Margo May steps into dance music 

click to enlarge Margo1.jpg

Margo May is done folking around. The songwriter's new record, set for digital release in early November, is a tropical-inspired set of dance songs titled Runaway Island.

"I don't know how people are going to receive it, but really, it's so great that I do not care," May says. On the eve of Island's debut, she's on the road with "five dudes in a van," singing backup on Josh Berwanger's U.S. tour. But her real journey started this past summer, with a guy fresh out of high school and plenty of shared musical ambition.

"I made something that I love," May says. "If people don't like it, if they don't receive it, I am totally OK with that."

May hasn't abandoned her folk roots. She'll always be the product of what she calls "hippie folk parents," who raised her on the sounds of Joni Mitchell and Bob Dylan. She has worked that genre since she was 12 — long enough that, at 27, she thinks of it as bedrock she can return to. Eventually.

"Right now, I want to be performing this kind of [electro-pop] music," May says. "This is literally all I've been listening to for the past three years."

She wrote Runaway Island as she had composed all her other material, on guitar, but then partnered with producer Elias Abid, an 18-year-old from Kansas City who is now studying music business at Columbia College Chicago. The pair worked steadily throughout the late summer, as May recorded vocals and Abid recorded and mixed the beats.

Runaway Island isn't a complete departure. The familiar cheery disposition is present in May's voice, even as she sings of broken love. Even when the guitar has been replaced by electronics and a steel drum, there's no doubt it's her on "Dreamz Are Made of This," in which she sings of doing everything in her life — telling lies, taking jobs, dancing — for one person, only to ask, "Why don't you want me?"

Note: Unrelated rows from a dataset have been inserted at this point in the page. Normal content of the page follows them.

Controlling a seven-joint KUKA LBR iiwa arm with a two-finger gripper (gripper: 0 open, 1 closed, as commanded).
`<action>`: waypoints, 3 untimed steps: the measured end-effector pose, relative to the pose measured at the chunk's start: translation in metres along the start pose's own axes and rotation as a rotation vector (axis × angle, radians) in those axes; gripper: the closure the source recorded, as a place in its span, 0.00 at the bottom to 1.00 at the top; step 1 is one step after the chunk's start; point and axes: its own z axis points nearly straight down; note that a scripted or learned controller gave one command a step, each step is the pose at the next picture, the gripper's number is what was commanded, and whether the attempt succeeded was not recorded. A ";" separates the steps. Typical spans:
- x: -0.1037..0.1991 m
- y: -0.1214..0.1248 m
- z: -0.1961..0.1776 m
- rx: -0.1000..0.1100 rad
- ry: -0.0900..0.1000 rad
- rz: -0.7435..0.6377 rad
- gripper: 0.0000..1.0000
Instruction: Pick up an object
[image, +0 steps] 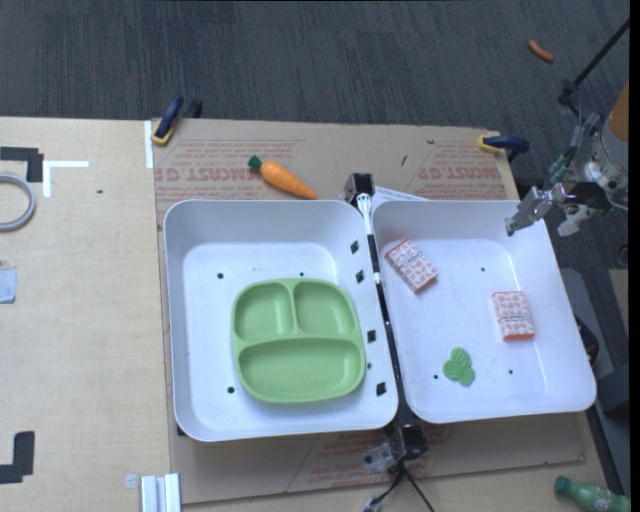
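The right bin holds a pink-and-white packet near its far left corner. A second pink packet lies toward its right side, and a small green leafy piece sits near its front. A green divided plate lies in the left bin. My gripper hangs over the right bin's far right corner, above and to the right of the packets. It is open, with nothing between its fingers.
An orange carrot lies on the cardboard behind the left bin. Blue-and-yellow clamps grip the cardboard's far corners. A green bottle lies at the front right, off the bins.
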 end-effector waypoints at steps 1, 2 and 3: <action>0.015 -0.062 0.103 -0.002 0.000 -0.341 0.00; -0.019 -0.065 0.151 -0.009 -0.003 -0.636 0.00; -0.021 -0.062 0.140 -0.019 -0.015 -0.632 1.00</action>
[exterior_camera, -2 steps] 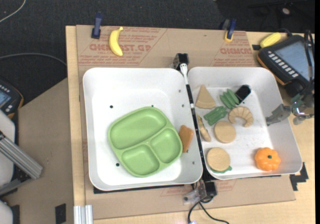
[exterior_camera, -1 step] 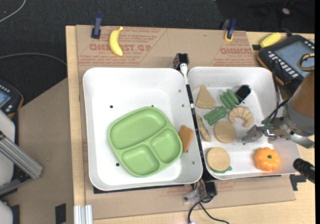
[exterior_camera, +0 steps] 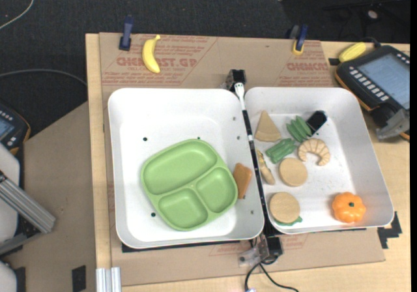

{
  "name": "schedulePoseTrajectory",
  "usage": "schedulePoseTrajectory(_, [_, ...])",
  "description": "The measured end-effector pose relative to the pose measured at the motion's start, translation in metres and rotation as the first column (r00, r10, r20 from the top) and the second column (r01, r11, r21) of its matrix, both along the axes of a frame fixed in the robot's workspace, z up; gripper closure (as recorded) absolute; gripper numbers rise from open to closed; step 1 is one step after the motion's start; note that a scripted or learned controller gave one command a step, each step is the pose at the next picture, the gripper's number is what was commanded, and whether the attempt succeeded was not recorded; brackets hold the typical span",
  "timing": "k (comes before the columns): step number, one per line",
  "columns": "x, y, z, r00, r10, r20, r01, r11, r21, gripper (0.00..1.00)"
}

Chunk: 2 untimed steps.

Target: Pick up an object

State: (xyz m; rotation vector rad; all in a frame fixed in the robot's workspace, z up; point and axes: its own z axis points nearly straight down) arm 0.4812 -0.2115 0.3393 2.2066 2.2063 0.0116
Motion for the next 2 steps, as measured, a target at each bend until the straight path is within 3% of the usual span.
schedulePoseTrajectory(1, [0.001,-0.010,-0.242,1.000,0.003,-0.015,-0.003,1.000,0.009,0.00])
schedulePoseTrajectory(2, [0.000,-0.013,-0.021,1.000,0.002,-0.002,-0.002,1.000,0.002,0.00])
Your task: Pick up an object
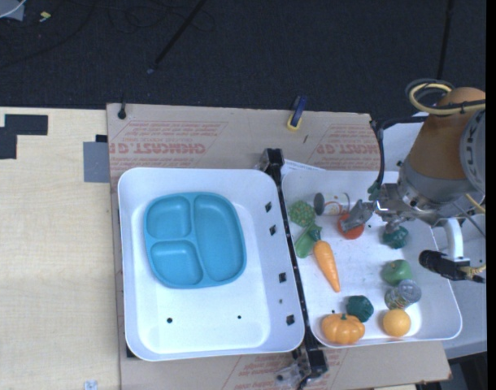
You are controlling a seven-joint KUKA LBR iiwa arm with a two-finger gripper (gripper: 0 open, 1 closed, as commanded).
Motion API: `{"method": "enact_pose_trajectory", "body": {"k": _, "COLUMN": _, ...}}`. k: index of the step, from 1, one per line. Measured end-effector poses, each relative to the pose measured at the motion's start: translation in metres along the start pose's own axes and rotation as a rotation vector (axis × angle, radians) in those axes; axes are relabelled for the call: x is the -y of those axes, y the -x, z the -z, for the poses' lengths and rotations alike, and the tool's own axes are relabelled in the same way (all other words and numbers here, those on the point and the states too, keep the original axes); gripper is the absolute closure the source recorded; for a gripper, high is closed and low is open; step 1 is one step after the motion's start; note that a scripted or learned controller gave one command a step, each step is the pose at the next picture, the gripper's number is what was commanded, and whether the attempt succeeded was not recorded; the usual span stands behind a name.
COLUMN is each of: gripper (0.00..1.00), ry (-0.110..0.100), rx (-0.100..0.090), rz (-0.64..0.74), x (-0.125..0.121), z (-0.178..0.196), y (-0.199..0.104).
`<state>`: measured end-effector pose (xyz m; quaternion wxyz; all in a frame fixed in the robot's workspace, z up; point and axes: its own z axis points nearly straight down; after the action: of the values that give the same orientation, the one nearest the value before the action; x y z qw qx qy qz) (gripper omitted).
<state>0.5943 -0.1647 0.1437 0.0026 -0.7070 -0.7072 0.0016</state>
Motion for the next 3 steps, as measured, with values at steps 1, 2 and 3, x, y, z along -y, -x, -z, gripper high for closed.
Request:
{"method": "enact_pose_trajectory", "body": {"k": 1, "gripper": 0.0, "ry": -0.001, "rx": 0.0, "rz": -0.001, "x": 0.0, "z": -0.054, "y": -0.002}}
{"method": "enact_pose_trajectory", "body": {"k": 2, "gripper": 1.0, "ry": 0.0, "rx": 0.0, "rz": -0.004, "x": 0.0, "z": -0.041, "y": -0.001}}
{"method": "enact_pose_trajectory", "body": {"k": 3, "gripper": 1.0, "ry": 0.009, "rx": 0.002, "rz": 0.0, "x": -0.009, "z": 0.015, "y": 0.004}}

She cites Robyn and Grimes as inspirations for her new sound. May gently raps her fist on the table to punctuate her enthusiasm for Robyn's ability to sing about "dark, sad stuff" over a danceable track.

"It doesn't have to be poppy, cheesy shit," May says. "It can have substance. Life is really hard, and when I go dancing, that's the kind of stuff I want to dance to."

She adds: "I think that's what inspired me — you can do electronic dance music and not be controlled by a machine, you know? My goal is not to be a millionaire," May says. "My goal is to pay my bills and do music for the rest of my life and be an artist."